▸ **WORK TO COMPLETE**
The expected output is exactly the lines below, starting at the line with "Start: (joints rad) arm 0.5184" and ending at the line with "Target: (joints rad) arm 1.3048", both included; no other line belongs in it.
-=-=-=-=-
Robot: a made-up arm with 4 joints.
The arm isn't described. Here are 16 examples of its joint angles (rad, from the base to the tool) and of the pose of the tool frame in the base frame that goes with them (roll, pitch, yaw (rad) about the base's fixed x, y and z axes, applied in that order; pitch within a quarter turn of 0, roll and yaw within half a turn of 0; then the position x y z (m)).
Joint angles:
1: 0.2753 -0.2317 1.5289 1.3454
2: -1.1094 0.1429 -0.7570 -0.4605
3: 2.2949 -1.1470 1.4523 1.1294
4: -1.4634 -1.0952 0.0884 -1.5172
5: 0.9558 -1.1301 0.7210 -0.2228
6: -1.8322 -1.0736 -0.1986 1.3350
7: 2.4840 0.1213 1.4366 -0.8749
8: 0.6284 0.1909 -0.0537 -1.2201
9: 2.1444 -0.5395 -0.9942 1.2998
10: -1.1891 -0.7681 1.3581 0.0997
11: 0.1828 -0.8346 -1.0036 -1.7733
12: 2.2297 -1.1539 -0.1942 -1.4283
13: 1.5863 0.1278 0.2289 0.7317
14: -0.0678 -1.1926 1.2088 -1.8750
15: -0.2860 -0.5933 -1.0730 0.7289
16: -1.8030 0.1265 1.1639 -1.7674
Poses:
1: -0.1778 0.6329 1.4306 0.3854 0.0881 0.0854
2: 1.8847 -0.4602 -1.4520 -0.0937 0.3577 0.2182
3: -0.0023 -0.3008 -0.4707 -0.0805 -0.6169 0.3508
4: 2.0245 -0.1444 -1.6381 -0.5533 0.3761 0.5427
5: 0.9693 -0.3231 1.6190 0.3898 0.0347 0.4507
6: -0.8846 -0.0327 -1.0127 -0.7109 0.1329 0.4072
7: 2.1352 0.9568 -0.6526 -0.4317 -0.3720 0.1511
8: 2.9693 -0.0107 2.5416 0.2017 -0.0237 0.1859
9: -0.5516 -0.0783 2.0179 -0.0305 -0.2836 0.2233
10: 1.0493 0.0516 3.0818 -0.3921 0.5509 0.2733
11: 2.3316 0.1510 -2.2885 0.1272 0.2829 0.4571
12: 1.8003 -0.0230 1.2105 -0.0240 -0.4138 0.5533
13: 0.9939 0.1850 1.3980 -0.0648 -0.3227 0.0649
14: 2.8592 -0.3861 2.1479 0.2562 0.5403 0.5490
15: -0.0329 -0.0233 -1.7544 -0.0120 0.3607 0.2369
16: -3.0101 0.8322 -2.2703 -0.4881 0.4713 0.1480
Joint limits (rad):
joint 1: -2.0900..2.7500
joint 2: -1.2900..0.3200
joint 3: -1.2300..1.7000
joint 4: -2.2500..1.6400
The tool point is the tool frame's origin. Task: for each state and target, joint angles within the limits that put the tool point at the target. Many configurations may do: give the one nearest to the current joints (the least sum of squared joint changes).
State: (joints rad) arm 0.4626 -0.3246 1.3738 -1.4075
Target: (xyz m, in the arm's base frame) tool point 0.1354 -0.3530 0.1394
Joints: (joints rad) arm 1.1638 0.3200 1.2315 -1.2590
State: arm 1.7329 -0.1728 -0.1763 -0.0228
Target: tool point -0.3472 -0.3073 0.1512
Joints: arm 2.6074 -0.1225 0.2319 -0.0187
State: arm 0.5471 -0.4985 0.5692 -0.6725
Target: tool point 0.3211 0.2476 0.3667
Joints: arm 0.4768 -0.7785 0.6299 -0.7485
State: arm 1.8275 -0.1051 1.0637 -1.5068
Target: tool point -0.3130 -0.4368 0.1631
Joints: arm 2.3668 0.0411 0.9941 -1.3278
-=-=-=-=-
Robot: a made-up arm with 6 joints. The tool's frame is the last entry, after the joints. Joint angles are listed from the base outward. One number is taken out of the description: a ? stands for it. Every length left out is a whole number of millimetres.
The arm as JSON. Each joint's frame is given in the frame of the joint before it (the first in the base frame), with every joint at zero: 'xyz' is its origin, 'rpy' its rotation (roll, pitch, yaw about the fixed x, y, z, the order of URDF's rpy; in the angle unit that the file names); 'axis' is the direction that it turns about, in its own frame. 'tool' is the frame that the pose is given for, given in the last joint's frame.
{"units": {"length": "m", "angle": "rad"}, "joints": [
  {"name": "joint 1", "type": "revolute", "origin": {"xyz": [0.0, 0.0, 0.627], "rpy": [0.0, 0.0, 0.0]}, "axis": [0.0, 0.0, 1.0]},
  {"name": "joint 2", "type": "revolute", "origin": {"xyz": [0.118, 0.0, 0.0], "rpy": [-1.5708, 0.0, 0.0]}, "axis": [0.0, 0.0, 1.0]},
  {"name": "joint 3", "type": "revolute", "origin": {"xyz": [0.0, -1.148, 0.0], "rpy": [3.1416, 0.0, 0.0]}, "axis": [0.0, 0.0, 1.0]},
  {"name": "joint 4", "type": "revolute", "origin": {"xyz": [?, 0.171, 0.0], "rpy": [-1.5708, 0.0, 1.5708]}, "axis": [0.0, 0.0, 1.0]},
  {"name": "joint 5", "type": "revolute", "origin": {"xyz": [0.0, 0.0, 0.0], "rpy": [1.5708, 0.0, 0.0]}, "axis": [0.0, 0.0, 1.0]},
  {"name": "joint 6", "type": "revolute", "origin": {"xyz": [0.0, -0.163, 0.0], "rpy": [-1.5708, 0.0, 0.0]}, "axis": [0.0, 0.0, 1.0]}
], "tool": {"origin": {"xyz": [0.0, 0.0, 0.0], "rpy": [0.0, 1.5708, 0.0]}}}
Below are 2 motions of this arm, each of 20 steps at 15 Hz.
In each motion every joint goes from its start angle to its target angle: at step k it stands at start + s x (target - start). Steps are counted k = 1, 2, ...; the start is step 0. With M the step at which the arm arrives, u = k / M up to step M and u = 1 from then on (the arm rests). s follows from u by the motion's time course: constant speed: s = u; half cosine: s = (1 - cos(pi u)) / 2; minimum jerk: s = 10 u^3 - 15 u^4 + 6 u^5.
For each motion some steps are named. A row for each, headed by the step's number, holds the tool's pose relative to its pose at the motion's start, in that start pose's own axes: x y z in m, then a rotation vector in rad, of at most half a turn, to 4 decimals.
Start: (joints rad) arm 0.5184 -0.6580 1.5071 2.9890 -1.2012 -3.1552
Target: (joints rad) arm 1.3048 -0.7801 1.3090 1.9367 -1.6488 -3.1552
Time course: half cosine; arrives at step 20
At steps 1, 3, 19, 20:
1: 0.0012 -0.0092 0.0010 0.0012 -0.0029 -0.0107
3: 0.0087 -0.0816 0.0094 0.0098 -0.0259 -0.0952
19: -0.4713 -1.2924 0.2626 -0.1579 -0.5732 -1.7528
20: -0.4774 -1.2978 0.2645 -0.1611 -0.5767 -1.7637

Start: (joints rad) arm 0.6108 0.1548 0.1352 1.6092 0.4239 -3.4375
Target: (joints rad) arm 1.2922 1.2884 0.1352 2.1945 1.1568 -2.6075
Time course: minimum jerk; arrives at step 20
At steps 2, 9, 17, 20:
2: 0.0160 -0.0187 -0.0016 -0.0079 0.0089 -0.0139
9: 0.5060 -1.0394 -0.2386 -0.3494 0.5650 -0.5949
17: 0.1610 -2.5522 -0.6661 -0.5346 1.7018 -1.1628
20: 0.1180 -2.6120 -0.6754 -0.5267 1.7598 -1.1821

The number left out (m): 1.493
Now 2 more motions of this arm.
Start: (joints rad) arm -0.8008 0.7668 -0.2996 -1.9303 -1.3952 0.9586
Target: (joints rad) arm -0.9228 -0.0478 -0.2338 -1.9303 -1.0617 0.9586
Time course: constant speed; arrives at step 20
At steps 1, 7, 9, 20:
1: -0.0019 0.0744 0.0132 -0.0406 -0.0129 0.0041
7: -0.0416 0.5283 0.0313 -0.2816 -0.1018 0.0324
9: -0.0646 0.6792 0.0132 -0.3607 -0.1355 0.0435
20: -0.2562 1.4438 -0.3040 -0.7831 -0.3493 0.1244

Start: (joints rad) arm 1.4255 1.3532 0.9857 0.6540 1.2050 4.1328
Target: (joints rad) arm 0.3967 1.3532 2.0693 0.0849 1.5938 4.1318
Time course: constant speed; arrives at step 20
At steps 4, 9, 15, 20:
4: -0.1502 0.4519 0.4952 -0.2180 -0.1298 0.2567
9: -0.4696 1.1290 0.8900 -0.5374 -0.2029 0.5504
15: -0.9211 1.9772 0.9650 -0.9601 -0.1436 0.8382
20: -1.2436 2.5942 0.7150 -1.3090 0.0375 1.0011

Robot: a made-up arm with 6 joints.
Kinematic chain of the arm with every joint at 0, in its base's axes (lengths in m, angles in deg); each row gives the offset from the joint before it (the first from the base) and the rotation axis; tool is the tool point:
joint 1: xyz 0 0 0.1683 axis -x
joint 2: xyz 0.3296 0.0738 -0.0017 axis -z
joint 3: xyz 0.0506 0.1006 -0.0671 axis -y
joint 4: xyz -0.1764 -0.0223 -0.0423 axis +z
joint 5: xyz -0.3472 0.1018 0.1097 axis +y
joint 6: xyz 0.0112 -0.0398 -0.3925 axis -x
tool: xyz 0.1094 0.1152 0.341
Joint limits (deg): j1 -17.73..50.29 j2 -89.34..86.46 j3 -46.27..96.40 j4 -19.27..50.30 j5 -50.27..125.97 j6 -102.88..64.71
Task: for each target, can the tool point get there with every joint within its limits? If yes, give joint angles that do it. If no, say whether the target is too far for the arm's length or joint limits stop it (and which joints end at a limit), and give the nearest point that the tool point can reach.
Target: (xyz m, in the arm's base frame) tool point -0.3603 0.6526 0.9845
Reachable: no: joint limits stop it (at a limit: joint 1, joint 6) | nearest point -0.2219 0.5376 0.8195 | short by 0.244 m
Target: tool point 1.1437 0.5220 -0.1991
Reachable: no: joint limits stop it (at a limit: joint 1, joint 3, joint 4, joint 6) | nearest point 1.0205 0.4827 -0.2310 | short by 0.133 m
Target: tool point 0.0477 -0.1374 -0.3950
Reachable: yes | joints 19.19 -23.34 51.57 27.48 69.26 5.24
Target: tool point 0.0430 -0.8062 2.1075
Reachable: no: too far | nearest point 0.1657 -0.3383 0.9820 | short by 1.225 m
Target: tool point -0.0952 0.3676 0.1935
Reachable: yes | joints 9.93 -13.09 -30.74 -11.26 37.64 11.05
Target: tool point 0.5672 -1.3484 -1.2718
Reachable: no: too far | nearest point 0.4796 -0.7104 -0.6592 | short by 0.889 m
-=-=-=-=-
▸ **ANSWER AREA**
Start: (joints rad) arm 0.5184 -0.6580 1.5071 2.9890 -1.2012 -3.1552
Target: (joints rad) arm 1.3048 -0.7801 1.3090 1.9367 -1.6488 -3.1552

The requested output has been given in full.